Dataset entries
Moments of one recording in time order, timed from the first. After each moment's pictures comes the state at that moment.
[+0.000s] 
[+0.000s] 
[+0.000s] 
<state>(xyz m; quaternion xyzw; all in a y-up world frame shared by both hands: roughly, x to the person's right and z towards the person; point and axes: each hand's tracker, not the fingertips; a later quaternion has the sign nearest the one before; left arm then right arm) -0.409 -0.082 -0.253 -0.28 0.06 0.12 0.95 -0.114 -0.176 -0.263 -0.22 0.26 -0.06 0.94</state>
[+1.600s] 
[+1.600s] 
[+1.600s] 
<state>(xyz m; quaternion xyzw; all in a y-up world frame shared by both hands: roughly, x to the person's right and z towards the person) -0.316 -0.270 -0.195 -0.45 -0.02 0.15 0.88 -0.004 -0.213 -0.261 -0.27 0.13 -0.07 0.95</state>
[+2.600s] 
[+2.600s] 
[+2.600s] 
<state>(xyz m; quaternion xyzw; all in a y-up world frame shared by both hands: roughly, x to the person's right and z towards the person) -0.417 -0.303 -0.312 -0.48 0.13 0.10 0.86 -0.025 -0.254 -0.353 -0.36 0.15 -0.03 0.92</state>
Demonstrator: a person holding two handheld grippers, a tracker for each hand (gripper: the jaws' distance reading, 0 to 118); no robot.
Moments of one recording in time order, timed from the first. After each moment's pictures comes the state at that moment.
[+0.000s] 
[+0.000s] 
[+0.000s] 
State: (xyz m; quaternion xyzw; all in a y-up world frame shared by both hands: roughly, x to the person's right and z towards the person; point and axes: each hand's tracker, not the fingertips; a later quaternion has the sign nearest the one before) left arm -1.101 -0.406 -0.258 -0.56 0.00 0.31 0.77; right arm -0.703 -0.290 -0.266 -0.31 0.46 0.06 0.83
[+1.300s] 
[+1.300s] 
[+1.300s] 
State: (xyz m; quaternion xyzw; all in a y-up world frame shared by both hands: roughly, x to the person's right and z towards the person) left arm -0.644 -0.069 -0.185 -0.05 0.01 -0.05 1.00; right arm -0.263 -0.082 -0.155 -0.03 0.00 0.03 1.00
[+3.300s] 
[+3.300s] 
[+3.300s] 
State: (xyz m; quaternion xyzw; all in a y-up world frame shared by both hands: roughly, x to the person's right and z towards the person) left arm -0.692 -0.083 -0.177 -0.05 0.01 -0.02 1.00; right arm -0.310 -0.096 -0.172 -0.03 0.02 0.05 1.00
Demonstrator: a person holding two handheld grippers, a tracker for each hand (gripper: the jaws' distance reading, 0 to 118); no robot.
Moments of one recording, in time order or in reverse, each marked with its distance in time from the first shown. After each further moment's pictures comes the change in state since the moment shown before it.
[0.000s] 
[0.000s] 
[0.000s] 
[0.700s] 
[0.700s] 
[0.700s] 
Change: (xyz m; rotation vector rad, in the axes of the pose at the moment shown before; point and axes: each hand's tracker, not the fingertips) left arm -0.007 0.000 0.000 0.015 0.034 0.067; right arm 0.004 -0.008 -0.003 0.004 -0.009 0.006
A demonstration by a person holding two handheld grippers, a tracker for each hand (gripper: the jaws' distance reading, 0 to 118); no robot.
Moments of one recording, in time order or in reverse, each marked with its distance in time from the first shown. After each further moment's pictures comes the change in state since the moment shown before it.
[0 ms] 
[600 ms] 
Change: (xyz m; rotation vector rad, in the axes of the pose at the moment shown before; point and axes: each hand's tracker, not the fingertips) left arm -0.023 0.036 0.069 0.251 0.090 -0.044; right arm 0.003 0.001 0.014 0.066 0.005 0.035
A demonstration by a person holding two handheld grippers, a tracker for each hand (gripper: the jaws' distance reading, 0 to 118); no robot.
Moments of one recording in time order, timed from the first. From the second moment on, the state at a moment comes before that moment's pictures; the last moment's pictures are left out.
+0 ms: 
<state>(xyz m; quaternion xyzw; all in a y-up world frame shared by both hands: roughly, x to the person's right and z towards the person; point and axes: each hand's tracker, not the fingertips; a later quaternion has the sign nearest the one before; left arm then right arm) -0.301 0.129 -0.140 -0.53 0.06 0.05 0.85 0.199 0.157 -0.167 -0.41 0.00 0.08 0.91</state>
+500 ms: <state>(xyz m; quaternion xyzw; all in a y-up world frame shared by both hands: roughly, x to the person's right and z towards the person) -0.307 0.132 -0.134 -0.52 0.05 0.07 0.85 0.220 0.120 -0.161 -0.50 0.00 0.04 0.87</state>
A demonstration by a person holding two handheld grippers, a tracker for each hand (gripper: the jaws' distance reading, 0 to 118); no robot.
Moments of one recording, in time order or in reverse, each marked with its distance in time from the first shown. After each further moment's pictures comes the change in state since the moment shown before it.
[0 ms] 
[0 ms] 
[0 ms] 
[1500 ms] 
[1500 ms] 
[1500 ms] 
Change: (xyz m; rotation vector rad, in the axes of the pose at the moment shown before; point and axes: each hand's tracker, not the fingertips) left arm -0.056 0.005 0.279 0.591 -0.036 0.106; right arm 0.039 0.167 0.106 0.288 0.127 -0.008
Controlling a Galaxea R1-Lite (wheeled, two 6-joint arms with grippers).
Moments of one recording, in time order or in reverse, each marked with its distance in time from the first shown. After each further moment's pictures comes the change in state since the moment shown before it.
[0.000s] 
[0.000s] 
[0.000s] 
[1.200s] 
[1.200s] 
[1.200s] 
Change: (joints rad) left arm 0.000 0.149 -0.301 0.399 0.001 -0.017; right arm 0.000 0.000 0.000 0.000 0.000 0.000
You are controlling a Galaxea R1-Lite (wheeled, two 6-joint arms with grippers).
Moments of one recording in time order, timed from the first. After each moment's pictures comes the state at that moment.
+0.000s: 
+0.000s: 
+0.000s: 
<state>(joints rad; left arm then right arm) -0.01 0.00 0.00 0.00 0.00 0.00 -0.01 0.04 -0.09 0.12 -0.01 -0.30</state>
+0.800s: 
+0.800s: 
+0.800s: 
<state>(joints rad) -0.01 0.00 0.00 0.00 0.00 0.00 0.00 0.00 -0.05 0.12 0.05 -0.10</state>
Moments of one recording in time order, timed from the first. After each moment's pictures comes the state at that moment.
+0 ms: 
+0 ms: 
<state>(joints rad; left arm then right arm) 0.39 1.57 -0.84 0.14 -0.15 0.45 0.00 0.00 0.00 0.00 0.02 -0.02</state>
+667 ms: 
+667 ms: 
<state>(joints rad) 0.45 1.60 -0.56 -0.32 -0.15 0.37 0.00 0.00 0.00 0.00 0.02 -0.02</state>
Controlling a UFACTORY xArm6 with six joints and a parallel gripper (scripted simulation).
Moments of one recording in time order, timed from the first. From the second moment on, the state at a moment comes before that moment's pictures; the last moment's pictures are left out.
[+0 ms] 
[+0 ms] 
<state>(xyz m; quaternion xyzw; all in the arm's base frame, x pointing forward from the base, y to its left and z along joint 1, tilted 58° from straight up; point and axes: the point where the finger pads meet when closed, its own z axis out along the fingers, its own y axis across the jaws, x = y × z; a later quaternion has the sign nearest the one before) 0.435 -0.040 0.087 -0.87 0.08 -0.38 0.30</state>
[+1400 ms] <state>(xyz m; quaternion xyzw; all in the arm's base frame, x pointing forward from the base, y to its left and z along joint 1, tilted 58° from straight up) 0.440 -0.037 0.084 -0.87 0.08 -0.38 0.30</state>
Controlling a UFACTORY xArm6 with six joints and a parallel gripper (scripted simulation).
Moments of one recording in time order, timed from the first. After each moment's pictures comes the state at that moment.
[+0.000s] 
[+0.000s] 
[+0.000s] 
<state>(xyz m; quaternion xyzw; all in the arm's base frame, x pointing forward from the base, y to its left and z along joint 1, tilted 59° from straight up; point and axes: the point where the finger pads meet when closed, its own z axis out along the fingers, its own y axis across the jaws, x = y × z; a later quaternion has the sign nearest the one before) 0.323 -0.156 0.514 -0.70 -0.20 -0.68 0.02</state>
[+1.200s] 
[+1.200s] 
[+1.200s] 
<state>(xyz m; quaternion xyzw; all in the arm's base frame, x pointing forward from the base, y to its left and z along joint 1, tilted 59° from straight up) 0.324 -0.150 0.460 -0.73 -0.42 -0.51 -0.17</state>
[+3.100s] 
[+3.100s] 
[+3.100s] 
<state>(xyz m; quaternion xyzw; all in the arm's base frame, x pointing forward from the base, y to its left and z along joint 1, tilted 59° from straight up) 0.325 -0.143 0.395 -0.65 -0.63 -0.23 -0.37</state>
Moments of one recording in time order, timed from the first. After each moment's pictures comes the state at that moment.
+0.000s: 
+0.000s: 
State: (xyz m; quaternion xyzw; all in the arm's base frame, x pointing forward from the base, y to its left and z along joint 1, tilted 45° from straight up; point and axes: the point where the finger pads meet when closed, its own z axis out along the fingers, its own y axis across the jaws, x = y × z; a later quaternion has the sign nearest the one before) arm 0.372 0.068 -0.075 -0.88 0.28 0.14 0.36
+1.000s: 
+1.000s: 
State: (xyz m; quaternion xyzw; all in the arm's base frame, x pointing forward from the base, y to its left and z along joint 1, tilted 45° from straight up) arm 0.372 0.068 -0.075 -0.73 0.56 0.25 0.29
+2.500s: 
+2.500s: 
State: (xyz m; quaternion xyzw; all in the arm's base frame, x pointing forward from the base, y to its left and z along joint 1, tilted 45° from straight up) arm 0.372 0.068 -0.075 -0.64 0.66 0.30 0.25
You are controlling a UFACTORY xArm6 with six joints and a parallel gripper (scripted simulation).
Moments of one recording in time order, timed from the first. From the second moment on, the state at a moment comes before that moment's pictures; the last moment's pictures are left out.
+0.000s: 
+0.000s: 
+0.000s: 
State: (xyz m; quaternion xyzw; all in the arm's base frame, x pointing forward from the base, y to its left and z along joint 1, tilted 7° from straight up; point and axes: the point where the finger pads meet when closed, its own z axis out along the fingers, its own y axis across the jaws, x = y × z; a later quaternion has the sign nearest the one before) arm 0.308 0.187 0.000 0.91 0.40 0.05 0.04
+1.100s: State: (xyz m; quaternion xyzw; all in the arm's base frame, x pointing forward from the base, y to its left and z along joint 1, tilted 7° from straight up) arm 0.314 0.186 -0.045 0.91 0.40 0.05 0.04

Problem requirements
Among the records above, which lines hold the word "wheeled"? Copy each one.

Output of the exercise
Controlling a Galaxea R1-Lite (wheeled, two 6-joint arms with grippers).
You are controlling a Galaxea R1-Lite (wheeled, two 6-joint arms with grippers).

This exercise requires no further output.